### To do
Read through the entries below and return each line with the word "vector".

### Exercise data
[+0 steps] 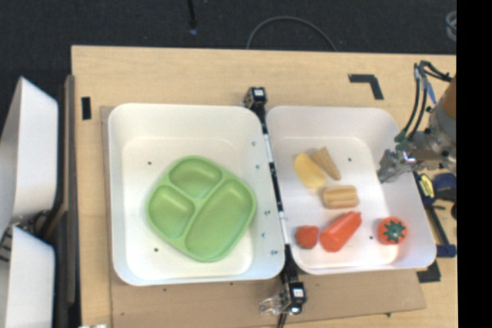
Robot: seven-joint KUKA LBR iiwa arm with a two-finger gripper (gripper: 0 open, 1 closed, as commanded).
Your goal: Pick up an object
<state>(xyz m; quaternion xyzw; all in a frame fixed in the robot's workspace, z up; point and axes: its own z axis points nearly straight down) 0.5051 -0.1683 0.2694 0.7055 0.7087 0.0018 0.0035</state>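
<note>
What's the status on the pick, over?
Gripper at right bin's right wall, nothing seen held. Toy foods untouched; tomato nearest. Nothing blocking.

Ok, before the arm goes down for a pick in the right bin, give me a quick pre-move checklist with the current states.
1. Gripper over right bin, at its right edge: ok.
2. Nothing visible in the gripper: ok.
3. Finger opening: cannot tell.
4. Nearest target, tomato, lying apart from other items: ok.
5. Carrot touches small red piece; crowded: not ok.
6. Green plate in left bin, out of the path: ok.
</note>
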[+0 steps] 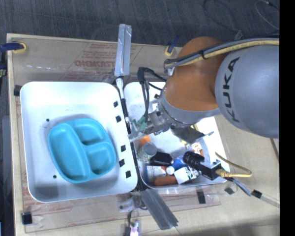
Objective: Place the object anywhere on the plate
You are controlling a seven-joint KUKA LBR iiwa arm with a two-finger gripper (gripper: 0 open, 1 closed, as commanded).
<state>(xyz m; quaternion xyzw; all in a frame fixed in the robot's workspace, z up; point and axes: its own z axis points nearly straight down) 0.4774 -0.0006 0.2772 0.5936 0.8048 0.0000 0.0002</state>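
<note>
The arm (246, 90) comes in from the right of the frame, its broad grey link with the maker's lettering taking up the upper right. Left of that link sits the orange band (194, 77), rounded and facing the camera near the top centre. Below the band the wrist narrows into a grey collar, and the gripper (146, 124) points down and left, ending just right of the frame's centre. Cables run along the arm's upper side.
</note>
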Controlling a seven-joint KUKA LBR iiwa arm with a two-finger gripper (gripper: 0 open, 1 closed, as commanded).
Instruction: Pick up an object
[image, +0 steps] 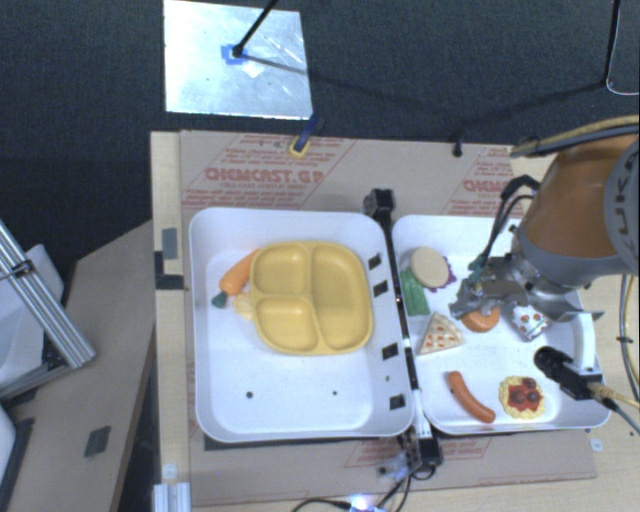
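Gripper (478, 303) low in right bin (570, 425), finger state unclear. Orange toy piece (483, 320) just beneath tips; likely light, stiff, slick plastic, so pinch across its middle. Pizza slice (440, 334) just left.

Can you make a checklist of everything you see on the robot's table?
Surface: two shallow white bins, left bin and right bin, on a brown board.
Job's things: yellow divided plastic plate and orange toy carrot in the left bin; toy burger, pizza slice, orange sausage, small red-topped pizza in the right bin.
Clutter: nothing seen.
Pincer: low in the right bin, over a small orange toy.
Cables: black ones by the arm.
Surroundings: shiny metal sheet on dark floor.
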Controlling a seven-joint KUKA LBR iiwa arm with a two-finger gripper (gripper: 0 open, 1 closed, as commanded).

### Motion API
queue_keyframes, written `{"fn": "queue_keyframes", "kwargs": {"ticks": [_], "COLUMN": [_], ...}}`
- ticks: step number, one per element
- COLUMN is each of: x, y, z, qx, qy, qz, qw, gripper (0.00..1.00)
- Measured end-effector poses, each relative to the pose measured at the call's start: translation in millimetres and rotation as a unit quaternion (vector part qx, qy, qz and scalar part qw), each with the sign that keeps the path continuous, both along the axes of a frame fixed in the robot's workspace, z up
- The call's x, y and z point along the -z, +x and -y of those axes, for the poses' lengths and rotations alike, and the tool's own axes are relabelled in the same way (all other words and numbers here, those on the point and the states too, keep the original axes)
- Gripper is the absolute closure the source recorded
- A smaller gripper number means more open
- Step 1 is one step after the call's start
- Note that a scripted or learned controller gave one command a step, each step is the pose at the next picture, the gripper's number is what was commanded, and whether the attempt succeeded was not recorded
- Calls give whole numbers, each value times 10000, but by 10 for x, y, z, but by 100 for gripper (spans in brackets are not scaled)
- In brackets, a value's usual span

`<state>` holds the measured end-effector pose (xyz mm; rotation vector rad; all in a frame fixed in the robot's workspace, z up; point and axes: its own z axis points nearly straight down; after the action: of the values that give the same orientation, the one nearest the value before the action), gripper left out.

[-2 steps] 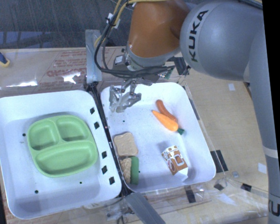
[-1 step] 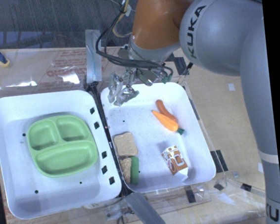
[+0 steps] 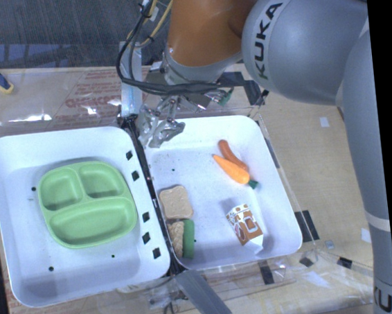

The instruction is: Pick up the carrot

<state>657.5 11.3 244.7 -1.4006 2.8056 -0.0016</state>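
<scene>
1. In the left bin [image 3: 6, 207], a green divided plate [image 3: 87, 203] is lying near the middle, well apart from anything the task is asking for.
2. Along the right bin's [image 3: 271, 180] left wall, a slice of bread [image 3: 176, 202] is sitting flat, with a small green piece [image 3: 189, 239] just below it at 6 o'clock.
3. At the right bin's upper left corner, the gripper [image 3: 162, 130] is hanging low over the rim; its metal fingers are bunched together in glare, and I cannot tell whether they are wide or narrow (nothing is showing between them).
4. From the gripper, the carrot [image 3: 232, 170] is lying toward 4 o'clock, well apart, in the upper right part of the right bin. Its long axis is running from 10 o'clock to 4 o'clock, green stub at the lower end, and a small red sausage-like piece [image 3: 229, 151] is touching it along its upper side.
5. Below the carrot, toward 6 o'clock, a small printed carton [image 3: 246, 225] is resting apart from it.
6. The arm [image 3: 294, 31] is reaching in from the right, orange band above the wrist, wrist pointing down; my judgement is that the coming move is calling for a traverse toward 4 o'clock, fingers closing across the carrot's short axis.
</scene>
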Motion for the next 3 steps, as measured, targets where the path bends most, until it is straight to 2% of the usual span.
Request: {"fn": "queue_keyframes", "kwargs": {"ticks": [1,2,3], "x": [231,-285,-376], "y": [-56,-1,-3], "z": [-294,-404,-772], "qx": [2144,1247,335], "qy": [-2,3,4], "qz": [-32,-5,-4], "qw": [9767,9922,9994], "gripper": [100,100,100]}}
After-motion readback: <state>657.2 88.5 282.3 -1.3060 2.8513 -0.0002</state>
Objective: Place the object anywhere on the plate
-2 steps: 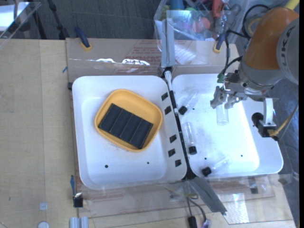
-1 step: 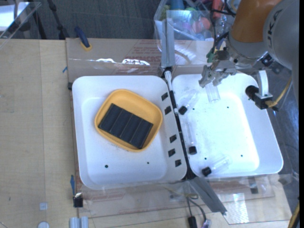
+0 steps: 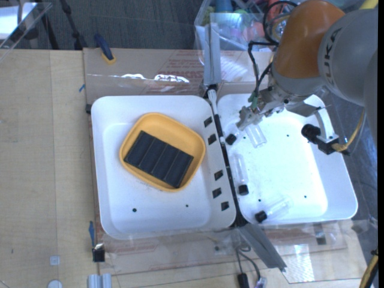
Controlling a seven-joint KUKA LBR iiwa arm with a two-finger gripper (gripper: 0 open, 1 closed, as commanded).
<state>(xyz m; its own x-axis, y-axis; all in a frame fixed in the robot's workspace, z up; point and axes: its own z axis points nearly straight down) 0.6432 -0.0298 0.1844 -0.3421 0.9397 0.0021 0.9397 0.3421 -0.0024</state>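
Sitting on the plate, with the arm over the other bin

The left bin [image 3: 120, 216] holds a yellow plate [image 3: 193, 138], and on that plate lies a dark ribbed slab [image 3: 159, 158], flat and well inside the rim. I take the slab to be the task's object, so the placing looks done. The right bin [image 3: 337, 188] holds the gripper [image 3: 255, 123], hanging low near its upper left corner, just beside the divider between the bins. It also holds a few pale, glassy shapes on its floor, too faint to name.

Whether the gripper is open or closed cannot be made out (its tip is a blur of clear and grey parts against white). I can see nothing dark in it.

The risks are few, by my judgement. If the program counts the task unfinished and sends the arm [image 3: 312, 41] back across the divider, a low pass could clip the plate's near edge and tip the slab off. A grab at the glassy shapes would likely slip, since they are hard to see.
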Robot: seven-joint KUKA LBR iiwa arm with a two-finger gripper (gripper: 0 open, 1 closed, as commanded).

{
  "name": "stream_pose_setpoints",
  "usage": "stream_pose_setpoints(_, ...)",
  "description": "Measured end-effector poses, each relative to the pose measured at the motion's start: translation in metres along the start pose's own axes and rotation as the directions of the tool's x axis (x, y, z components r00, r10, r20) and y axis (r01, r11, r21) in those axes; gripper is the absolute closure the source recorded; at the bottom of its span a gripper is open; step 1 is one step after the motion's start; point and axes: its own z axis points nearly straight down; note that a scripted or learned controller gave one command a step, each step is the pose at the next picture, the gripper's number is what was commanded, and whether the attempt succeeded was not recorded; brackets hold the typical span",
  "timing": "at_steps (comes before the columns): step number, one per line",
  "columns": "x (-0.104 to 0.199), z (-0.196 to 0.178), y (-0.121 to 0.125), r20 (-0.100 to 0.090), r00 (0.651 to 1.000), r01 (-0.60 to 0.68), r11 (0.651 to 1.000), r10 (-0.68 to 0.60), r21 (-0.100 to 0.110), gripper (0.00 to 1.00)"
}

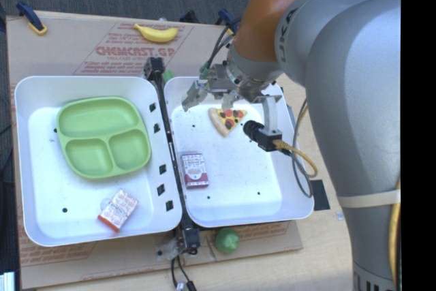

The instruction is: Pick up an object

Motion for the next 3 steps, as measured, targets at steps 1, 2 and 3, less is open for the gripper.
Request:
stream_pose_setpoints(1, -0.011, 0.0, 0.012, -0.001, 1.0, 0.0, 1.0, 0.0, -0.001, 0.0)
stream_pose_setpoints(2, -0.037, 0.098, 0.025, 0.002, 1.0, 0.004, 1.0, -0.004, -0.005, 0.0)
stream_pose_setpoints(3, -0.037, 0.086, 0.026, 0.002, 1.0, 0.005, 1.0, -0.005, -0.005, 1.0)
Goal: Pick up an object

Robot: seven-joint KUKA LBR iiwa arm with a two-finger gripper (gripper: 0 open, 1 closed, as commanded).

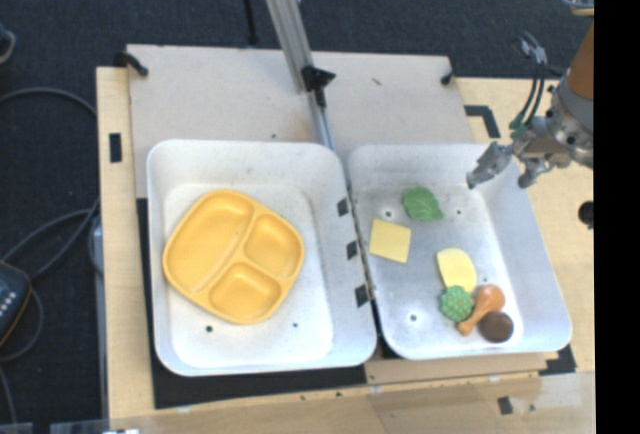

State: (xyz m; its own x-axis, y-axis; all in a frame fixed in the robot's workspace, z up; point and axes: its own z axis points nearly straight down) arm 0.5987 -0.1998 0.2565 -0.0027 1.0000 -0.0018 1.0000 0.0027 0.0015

### Response to the exercise
- Measured end-effector poses, each relative to the pose measured at the call's start: translation in millimetres and rotation as a unit quaternion (vector part qx, qy, qz and scalar part qw), each with the sign that keeps the path continuous, both along the axes of a frame fixed in the robot's workspace, z up
`<state>` holds the measured end-effector pose (xyz mm; rotation vector rad; all in a frame fixed in the robot's workspace, z up; point and axes: its own z axis points nearly straight down; after the action: of the values that give the same orientation, the one nearest the value before the action), gripper left out.

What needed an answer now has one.